This is an interesting article and harkens back to past posts I’ve made on the credit crunch and finance industry in Australia.
Australian finance industry participants have operated in a cone of silence for years. Ever since de-regulation in the late `80’s, banking and finance in this country has become a more and more exclusive environment. You’re either a member of an elite club, ie: one of the majors, or you’re on the outer looking in. Some of those who wound up on the outer, such as St George, Suncorp, Bank of Queensland to mention a couple, decided they wanted in and so went around buying up the odd outsider, eventually getting big enough to qualify for membership. The divide these days is as broad as it’s ever been. The only barrier to it becoming a yawning chasm is the ‘Four Pillars’ policy.
Google ‘four pillars policy’ and you’ll get a slew of stories over the past decade where each of the four pillars – Commonwealth Bank, ANZ, Westpac and NAB – will complain bitterly about it, or in the case of the CBA, praise it. Each has a rationale for it’s position. I find it extraordinary that this four pillars policy can still exist in an environment where market forces are mooted to be the be-all and end-all in self-regulation of any industry. Former governor of the Reserve Bank of Australia, Ian Macfarlane said as much. If indeed that is the case, why then does the four pillars policy still exist?

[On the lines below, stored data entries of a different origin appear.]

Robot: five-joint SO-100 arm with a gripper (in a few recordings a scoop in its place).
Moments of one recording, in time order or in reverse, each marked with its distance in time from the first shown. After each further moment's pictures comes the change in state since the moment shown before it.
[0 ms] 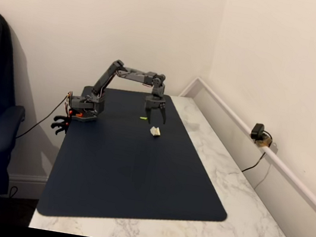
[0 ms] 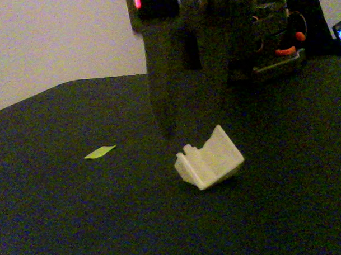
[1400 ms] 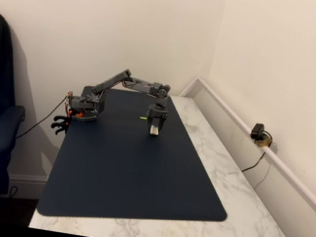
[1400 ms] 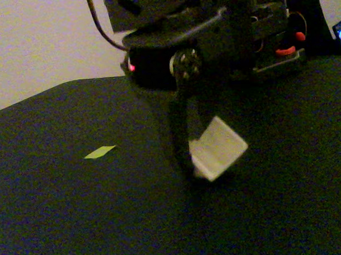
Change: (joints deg) arm 1.9 -18.1 -22.5 10.1 0.5
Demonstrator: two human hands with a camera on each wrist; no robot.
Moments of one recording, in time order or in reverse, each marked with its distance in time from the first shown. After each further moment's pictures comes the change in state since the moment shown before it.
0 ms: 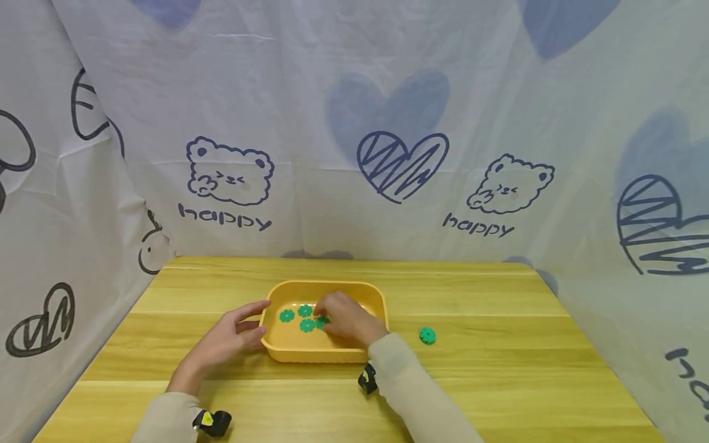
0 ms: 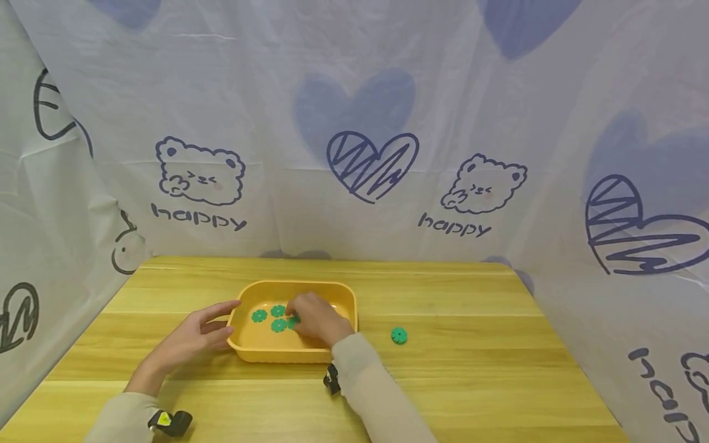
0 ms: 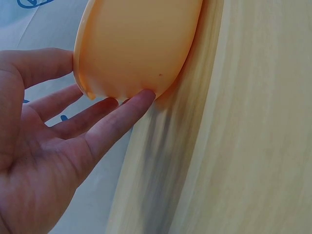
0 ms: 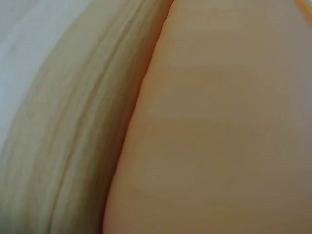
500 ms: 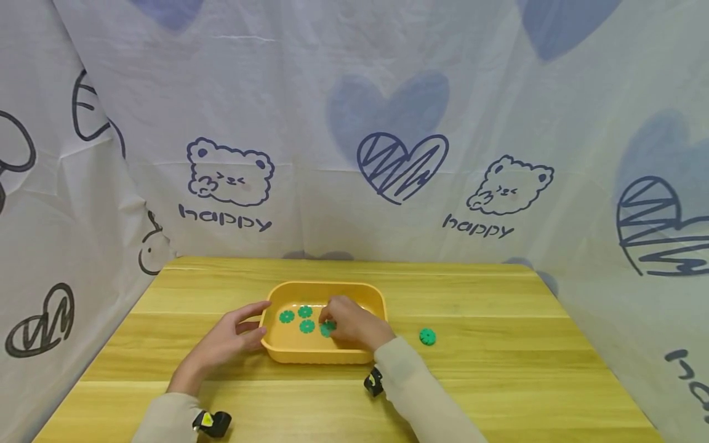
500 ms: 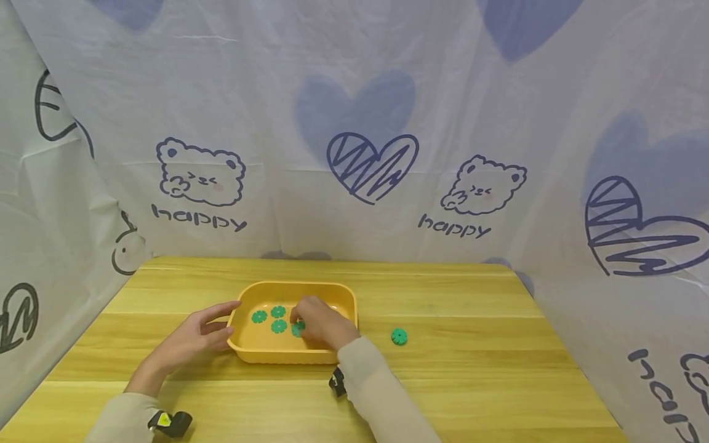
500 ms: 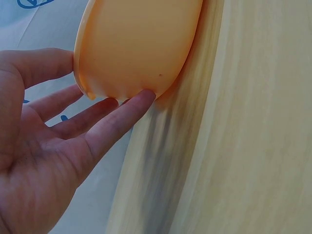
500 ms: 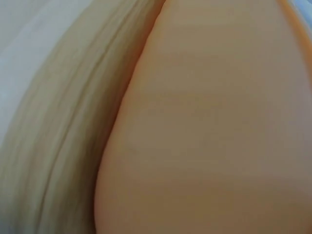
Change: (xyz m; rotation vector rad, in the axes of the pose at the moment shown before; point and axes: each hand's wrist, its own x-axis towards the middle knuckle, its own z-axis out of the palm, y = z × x) left_hand 0.001 -0.001 0.000 -0.024 -0.011 0.006; right_hand -0.012 0.001 -0.007 0.008 -0.031 -0.041
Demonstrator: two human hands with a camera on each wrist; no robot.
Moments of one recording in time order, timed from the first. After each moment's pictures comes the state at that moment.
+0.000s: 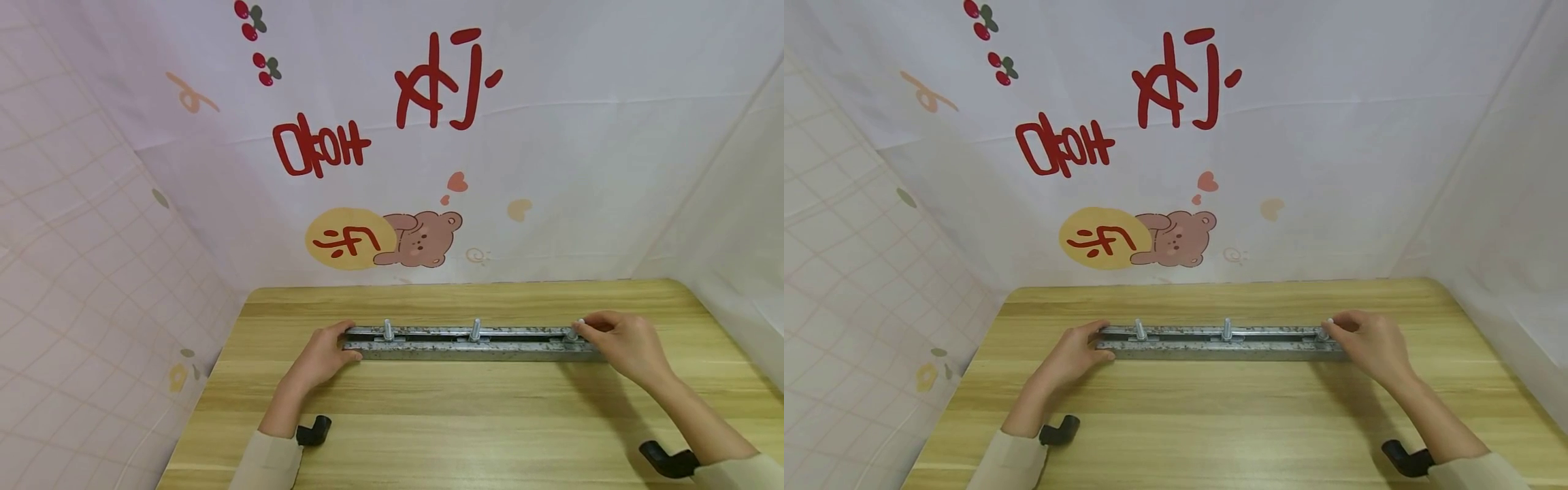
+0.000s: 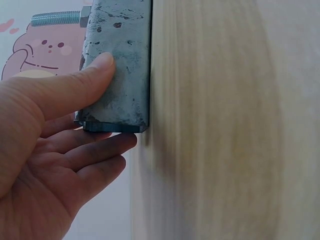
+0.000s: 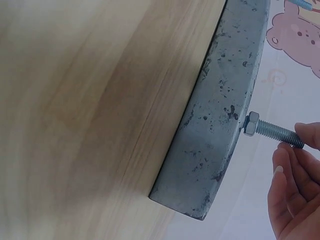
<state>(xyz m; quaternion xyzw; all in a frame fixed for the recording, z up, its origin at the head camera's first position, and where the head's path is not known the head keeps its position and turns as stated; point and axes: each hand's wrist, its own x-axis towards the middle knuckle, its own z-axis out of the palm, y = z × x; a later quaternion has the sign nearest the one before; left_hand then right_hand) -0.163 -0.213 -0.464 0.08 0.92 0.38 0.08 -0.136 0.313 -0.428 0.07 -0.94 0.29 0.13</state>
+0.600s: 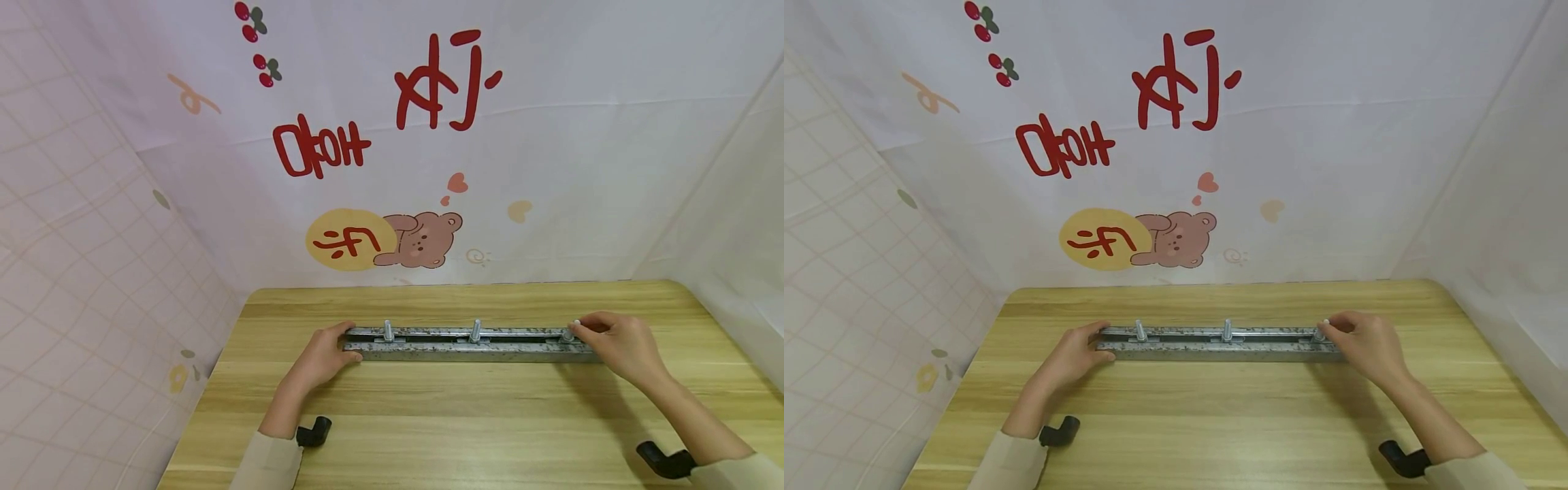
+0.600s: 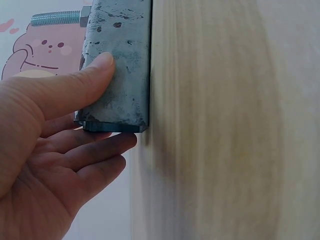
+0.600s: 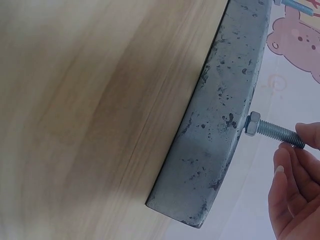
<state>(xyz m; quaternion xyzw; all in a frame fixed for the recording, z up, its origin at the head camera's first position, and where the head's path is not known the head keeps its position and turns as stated) -0.162 -0.213 -0.464 0.08 0.92 0.38 0.08 -0.137 0.307 -0.430 0.09 -0.94 0.29 0.15</state>
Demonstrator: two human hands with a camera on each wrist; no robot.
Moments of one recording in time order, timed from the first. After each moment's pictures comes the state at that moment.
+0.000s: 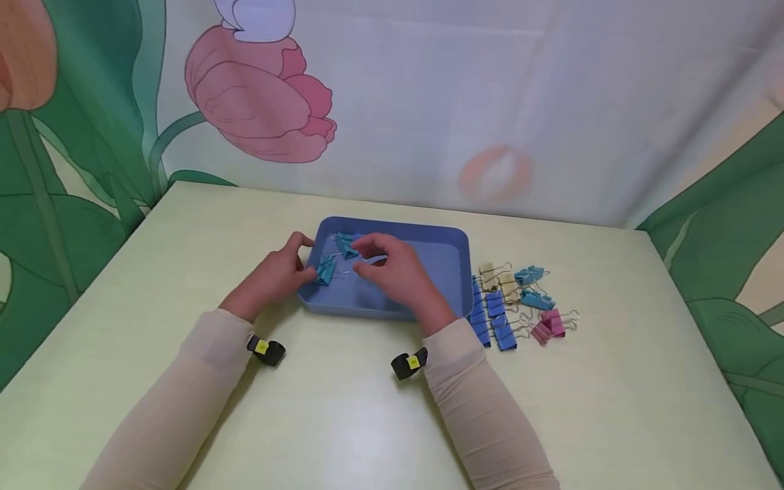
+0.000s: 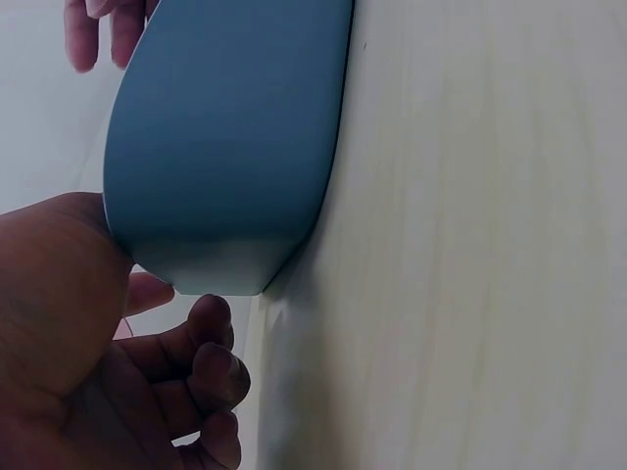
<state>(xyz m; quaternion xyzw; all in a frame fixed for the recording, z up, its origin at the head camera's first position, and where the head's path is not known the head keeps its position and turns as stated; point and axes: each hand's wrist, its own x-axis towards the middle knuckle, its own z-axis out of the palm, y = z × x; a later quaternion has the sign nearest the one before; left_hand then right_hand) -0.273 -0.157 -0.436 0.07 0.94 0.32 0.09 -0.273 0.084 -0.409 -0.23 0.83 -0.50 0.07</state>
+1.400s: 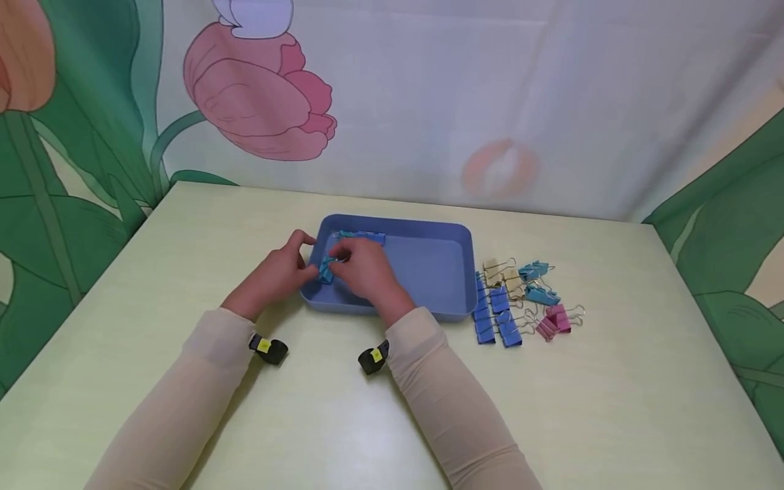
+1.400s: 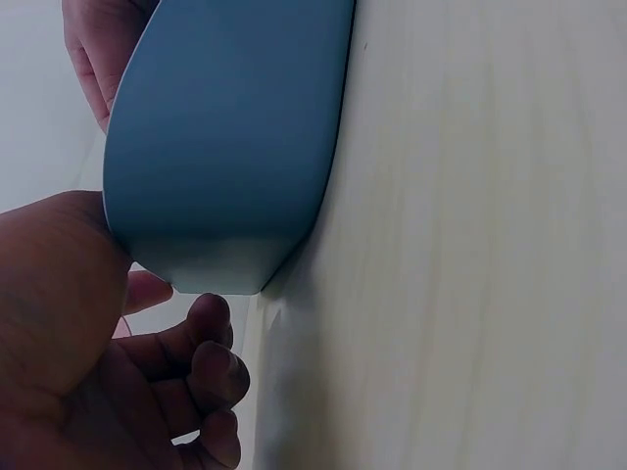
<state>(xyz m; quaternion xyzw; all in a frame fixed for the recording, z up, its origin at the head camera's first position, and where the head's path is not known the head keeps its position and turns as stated) -0.273 -0.158 -0.435 0.08 0.94 0.31 0.07 -0.283 0.028 -0.422 -0.19 0.89 -0.40 0.07</state>
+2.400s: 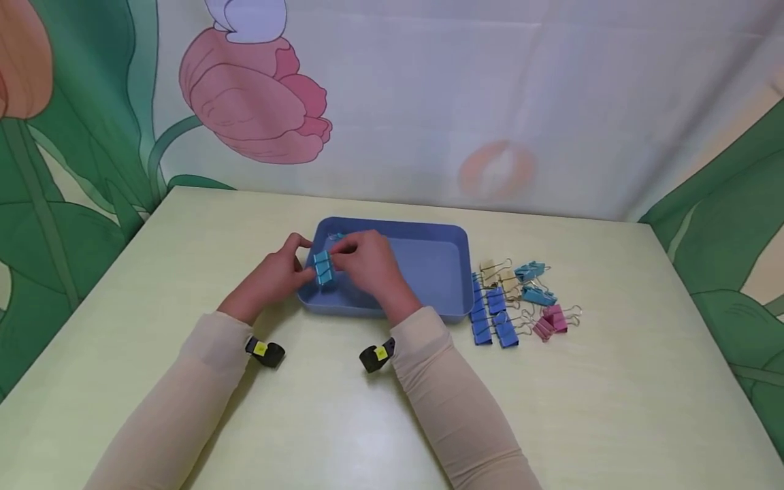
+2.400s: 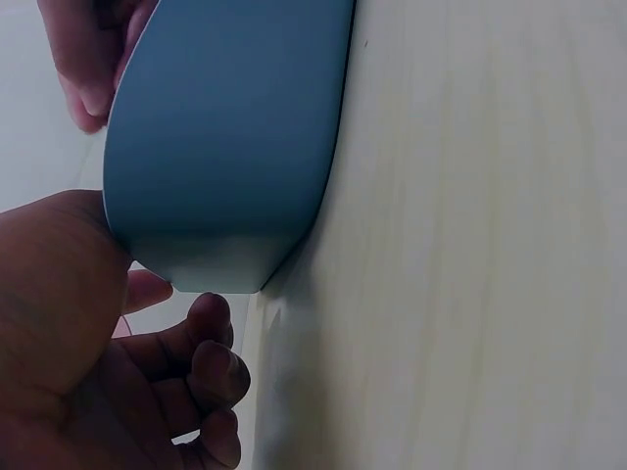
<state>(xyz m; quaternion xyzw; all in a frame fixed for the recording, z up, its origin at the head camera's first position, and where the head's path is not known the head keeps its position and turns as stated) -0.274 -0.158 -0.434 0.07 0.94 0.32 0.09 -0.281 0.037 -0.401 -0.14 0.87 -0.47 0.08</state>
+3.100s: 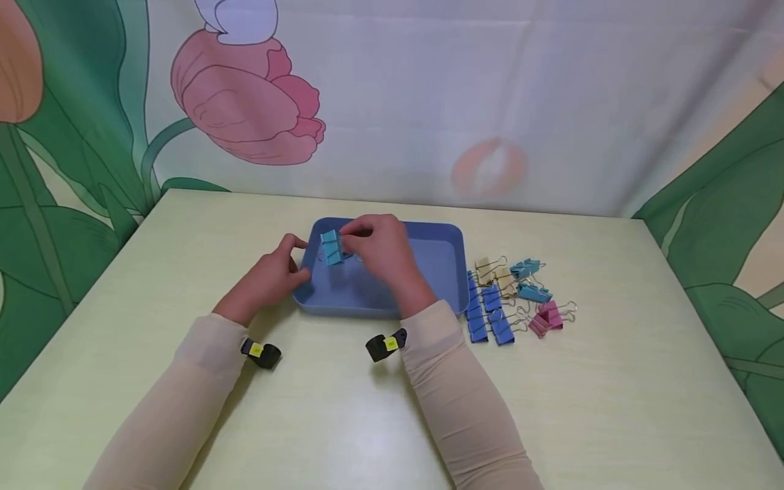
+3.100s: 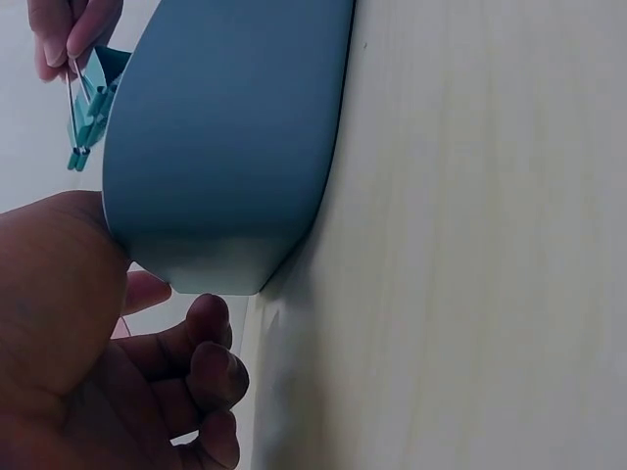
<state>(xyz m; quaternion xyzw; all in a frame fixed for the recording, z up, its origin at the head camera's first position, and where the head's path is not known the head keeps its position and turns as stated) -0.274 -0.156 -0.433 0.06 0.94 0.31 0.10 -0.282 0.062 -0.376 -0.10 0.84 -0.53 0.04</state>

I’d suggest that the four pillars still exist as a regulatory mechanism, as opposed to a market restraint. It’s both, clearly, but primarily, I’d say it’s a regulatory mechanism because it limits the capacity of each pillar to grow. That has to be a good thing in the longer run. Were the policy not in place, Australian finance would be dominated by either a monopoly or duopoly of major institutions of massive capacity and by inference, control over the industry. When one considers the difficulties each pillar has managed to expose themselves to in relation to the US sub-prime business, most of which have only been alluded to through higher than RBA-sanctioned rate rises over recent months, it doesn’t take much imagination to consider the depths to which a truly massive finance house could fall were such a beast allowed to exist.
So, my question is, why do we still have a regulatory body in the Australian Prudential Regulatory Authority, if major finance houses which said body is meant to be keeping a prudential eye on, as it’s name implies, can manage to get themselves into difficulties which wind-up costing Australian tax-payers more than shareholders. We haven’t seen the real meat of the sub-prime fallout as yet, and may not for another twelve months or more. The hammer of monetary policy is currently being applied to the Australian economy, and utilised by the major finance houses as a vehicle to recover losses incurred through that crisis. Now we are starting to see the fruit of imprudent lending practices, or ‘investments’ by major finance houses into organisations like MFS, Centro and Allco starting to surface. Where has APRA been all this time?
Is it time for more reform in Australia’s domestic finance industry? Is it time to end the Four Pillars Policy? Is it time to bring in more relevant regulation to encourage prudency in financial dealings? I’m of the opinion that it’s past time. I wonder what others with more of an economic bent might think?